**TASK ITEM:**
Look through the data below. Pick out the lines holding the string "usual".

○ ○ ○

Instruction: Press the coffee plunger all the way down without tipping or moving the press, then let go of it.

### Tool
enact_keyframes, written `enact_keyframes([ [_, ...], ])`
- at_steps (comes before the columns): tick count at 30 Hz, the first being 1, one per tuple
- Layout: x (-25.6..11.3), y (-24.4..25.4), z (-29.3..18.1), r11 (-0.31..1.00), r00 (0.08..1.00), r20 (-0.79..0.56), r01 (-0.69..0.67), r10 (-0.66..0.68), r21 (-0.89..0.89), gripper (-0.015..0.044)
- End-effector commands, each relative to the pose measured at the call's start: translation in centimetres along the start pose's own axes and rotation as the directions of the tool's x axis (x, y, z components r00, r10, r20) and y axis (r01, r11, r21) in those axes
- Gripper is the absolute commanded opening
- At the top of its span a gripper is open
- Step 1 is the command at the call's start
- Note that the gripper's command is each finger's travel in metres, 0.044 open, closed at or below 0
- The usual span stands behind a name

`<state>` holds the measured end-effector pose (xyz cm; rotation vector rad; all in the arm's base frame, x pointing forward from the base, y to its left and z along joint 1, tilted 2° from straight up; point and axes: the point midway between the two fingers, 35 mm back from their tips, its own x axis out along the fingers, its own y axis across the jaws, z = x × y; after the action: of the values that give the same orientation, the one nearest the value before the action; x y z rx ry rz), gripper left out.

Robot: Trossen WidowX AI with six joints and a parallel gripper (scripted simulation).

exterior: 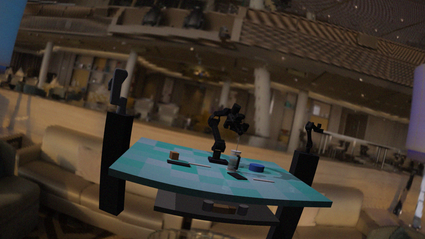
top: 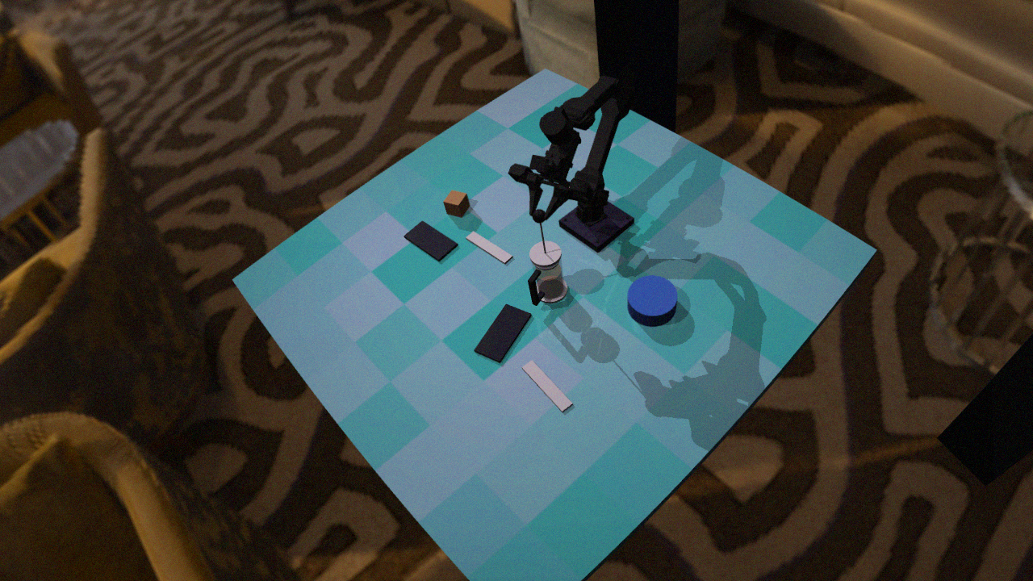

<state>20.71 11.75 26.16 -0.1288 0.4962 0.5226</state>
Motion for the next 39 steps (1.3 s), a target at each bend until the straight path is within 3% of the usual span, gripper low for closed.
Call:
enact_keyframes([
  [1,0.9,0.0,-1.4,1.0,1.0,-0.028,0.001,-0.001,0.007,0.0127],
  [39,4.0,0.0,-6.5,1.0,1.0,-0.028,0.001,0.0,0.007,0.0127],
])
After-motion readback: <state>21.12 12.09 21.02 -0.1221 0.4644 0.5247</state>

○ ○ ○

**OUTPUT BELOW:**
- The usual span stands behind a name
Motion for the next 39 steps (1.3 s), a target at each bend until the straight path is within 3% of the usual span, gripper low for closed.

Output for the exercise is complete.